Attorney General Bill Barr told the Associated Press on Tuesday the Department of Justice has found no evidence of widespread voter fraud that would change the outcome of the presidential election.

In an interview … Barr said U.S. attorneys and FBI agents have been working to follow up specific complaints and information they’ve received, but they’ve uncovered no evidence that would change the outcome of the election.

“To date, we have not seen fraud on a scale that could have affected a different outcome in the election,” Barr said in the interview. 

The comments are especially direct coming from Barr, who has been one of the president’s most ardent allies. Before the election, he had repeatedly raised the notion that mail-in voter fraud could be especially vulnerable to fraud during the coronavirus pandemic as Americans feared going to polls and instead chose to vote by mail. 

Barr’s comments come as Donald Trump refuses to concede the election saying it was “stolen” from him.

Trump and his team of lawyers, led by Rudy Giuliani, have spent the past month filing lawsuits and alleging a widespread voting conspiracy. The lawsuits have been dismissed and the conspiracy theory has proven to be bogus. But true to form, team Giuliani is now attacking the Attorney General.

Also on Tuesday, another key Trump ally — Senate Majority Leader Mitch McConnell (R-KY) “signaled he was ready to move on after a surreal month of lawsuits, conspiracy theories and denials by the president of a loss that has proven durable and decisive,” reported the New York Times.

McConnell has thus far refused to recognize Mr. Trump’s election loss. But on Tuesday he moved closer to “accepting the reality that Mr. Biden would be in the White House next year,” while discussing the prospects for more pandemic stimulus in 2021, the Times says.

“After the first of the year, there is likely to be a discussion about some additional package of some size next year, depending upon what the new administration wants to pursue,” Mr. McConnell said at a news conference.

“Taken together, Mr. Barr’s direct declaration and Mr. McConnell’s indirect reference to Mr.
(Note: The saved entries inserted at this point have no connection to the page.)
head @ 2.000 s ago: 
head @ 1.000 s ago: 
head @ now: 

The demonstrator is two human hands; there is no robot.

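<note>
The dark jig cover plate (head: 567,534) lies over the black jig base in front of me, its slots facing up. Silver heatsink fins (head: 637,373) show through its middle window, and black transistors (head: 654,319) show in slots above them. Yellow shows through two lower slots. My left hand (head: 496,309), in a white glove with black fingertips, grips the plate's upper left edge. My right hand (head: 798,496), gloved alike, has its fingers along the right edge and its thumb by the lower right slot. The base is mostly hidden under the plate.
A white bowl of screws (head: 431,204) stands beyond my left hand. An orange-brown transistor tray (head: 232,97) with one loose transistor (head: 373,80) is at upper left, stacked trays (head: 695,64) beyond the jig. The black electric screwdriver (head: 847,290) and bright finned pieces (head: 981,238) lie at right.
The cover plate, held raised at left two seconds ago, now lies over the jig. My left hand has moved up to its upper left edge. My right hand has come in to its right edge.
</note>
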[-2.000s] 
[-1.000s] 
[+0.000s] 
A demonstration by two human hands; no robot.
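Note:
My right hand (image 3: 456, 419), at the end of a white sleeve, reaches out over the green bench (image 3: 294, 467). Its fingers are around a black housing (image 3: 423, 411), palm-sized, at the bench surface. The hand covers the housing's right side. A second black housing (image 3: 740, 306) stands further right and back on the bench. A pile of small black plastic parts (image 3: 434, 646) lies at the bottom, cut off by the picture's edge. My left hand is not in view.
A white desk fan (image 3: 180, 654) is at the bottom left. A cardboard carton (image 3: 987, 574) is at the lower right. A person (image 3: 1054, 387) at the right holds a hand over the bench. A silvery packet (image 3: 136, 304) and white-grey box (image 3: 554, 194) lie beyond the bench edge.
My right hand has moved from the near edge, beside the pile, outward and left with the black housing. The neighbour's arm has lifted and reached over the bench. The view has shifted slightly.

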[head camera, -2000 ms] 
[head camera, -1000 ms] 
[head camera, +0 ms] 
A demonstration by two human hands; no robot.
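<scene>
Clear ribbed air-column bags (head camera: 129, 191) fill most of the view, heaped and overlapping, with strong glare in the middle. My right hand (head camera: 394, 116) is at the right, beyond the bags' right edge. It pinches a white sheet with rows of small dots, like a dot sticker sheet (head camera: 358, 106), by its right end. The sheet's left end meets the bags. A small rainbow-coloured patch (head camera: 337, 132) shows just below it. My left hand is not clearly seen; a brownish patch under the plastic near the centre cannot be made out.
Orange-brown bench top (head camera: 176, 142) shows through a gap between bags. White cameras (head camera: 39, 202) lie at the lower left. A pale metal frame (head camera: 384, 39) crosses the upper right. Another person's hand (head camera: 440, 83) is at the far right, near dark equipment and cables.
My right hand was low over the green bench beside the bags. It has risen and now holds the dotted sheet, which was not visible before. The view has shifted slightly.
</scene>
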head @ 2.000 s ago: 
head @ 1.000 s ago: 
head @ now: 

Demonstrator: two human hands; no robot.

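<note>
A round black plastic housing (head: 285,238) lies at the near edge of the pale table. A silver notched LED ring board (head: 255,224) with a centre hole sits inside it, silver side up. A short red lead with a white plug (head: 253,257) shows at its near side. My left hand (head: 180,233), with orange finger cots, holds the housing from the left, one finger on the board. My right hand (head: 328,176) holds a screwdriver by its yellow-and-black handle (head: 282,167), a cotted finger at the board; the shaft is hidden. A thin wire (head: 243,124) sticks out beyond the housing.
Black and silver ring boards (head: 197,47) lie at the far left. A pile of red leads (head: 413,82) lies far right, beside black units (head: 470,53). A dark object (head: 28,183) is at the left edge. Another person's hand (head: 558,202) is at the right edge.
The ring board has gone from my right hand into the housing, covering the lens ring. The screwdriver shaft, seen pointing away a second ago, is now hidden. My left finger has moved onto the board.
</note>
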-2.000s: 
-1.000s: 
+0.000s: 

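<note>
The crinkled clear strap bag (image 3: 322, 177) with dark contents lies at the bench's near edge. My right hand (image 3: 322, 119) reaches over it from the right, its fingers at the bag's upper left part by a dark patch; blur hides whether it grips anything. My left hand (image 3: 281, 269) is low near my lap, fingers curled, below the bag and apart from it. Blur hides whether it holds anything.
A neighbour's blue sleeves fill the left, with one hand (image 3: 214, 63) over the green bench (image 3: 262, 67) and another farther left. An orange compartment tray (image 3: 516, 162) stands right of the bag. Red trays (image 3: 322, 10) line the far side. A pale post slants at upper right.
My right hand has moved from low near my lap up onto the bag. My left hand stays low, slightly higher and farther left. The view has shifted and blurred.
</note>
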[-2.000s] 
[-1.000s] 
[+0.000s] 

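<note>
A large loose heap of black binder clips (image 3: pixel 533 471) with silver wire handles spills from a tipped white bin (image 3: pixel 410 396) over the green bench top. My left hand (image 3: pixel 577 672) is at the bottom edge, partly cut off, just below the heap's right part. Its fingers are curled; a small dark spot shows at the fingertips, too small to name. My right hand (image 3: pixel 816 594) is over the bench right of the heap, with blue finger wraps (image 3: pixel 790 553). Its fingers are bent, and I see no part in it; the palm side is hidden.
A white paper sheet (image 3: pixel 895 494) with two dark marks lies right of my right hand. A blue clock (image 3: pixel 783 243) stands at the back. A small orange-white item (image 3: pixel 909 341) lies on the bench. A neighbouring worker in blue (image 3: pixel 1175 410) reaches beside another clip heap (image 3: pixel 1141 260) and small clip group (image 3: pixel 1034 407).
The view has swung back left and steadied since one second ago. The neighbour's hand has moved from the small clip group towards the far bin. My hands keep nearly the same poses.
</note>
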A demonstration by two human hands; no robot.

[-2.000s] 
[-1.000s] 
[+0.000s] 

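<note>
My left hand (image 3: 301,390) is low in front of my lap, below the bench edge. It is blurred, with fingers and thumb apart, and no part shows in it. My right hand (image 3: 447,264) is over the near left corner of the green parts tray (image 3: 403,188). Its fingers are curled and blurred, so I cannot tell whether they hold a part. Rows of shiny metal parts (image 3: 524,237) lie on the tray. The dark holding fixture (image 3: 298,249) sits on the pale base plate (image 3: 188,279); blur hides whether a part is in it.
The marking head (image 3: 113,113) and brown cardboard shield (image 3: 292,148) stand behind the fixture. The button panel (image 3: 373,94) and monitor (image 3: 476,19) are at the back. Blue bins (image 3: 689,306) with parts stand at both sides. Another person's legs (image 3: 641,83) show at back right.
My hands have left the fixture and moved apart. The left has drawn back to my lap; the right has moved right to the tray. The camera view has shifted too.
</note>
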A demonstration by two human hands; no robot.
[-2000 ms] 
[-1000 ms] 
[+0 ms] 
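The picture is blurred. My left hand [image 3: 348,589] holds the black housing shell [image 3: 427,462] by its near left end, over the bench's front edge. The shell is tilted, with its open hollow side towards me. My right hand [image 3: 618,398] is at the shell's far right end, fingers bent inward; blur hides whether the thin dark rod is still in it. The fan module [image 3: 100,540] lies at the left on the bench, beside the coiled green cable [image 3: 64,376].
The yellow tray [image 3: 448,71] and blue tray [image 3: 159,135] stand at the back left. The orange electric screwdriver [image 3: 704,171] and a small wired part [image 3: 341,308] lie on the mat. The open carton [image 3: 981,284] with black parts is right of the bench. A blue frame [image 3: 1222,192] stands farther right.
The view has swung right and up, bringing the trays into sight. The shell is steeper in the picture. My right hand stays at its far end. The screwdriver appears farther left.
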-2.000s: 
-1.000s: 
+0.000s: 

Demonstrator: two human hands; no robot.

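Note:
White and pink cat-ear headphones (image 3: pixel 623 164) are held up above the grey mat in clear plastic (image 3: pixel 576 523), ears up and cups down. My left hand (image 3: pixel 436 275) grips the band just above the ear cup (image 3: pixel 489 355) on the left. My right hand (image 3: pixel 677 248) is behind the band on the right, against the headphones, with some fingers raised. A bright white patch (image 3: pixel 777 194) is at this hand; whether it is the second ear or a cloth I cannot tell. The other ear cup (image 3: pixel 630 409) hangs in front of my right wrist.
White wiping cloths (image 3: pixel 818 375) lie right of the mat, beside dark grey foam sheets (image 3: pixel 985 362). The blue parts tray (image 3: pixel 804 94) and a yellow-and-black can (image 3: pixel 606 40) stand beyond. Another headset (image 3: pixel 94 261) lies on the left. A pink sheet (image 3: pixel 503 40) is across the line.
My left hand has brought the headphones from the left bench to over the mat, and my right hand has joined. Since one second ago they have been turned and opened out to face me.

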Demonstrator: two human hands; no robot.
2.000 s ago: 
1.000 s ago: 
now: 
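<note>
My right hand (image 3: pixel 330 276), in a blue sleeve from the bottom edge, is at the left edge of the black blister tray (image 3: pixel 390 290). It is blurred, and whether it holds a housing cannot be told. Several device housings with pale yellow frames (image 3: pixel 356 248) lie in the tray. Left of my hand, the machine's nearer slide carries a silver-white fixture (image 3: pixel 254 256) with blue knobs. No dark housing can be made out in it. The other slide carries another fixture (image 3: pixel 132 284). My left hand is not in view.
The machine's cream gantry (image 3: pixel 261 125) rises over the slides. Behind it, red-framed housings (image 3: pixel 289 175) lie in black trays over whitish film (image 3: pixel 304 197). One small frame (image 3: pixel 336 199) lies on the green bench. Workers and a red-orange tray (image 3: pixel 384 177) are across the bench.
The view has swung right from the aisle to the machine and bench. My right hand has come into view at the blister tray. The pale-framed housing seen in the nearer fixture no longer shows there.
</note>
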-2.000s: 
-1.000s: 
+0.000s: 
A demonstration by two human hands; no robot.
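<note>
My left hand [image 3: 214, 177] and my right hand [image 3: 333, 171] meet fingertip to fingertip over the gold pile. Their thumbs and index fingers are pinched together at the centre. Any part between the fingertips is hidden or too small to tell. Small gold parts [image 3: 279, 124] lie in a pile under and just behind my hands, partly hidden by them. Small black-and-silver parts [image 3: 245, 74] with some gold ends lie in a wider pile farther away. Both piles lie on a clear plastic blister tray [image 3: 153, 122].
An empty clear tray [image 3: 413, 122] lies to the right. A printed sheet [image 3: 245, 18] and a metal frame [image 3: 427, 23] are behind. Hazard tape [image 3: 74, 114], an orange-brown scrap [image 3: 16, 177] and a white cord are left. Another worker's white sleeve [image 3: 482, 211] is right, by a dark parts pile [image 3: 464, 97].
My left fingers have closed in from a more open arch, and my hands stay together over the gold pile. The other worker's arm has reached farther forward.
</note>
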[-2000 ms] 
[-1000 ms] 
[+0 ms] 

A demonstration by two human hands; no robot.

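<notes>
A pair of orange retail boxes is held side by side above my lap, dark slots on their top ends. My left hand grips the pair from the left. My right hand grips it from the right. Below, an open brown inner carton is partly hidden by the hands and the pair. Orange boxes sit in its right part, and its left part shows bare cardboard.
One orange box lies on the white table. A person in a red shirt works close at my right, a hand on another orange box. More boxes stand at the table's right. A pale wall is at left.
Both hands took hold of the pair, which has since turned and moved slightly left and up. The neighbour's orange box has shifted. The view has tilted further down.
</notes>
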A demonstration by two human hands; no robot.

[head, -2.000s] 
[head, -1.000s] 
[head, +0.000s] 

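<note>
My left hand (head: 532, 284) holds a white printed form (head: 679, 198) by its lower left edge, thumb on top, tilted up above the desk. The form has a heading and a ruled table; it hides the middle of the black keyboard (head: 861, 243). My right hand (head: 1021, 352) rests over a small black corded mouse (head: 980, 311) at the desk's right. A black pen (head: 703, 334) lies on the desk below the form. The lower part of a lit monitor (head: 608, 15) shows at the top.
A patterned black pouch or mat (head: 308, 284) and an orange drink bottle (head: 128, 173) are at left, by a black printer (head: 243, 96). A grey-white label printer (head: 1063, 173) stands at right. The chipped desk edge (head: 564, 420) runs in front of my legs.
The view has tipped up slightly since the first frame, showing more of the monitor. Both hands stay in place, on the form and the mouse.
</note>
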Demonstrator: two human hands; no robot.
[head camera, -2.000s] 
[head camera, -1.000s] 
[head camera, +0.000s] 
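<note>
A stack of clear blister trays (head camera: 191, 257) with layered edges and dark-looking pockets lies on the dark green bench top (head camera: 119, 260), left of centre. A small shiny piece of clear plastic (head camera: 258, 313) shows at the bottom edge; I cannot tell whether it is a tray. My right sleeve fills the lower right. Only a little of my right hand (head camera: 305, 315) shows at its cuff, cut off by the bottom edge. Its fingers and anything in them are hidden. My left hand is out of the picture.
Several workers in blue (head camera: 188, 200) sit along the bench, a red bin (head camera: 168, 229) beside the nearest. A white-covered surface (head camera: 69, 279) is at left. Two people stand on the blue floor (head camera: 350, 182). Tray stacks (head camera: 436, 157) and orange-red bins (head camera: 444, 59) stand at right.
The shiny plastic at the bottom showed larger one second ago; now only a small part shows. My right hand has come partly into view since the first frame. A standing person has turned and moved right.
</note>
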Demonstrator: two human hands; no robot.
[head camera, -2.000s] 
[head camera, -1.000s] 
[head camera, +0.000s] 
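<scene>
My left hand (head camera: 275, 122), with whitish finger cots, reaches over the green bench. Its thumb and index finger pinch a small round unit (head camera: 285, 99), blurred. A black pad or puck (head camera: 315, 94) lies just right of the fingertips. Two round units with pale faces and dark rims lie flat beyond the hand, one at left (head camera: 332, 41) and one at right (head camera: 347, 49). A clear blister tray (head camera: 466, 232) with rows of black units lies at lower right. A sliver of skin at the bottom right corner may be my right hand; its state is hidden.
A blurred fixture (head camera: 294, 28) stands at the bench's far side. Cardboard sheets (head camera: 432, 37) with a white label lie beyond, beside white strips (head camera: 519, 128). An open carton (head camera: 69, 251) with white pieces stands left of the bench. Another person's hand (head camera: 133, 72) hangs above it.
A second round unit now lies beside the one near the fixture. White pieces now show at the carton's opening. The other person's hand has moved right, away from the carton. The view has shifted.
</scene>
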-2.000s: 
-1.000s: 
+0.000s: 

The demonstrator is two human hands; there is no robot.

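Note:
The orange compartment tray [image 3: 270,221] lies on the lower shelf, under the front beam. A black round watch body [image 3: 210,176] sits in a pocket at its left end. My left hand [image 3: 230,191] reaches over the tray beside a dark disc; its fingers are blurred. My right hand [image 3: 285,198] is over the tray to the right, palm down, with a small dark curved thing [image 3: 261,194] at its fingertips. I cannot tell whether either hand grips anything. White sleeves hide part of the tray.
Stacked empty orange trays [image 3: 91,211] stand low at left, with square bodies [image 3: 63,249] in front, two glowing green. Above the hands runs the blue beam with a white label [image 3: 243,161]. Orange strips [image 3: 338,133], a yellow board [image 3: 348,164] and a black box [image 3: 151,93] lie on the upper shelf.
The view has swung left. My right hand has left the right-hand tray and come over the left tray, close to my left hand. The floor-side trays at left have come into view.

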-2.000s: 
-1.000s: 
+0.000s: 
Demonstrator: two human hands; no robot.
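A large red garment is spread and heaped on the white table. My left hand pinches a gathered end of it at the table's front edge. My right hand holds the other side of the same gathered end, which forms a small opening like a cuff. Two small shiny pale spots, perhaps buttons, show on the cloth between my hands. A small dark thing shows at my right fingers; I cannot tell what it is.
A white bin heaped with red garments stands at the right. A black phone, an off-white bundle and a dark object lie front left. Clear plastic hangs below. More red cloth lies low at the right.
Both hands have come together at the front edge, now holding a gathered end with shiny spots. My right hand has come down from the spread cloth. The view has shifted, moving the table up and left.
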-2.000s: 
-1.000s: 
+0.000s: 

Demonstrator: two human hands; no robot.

Biden’s new administration represent a major, if not unexpected, blow to the president’s post-election effort to change the results from two men who he has often relied on for political cover,” the Times says.

In the same AP interview Tuesday, Barr revealed he has given “extra protection” to U.S. Attorney John Durham, who Barr appointed to investigate the origins of special counsel Robert Mueller’s probe of Russian meddling in the 2016 election on Trump’s behalf.

Barr said that in October, he appointed Durham as a special counsel under the same federal statute that governed Mueller in the Russia investigation, which will help shield Durham from being fired.

Federal regulations say a special counsel can be dismissed only by the attorney general — in this case, Barr — and only for certain reasons: misconduct, dereliction of duty or conflict of interest.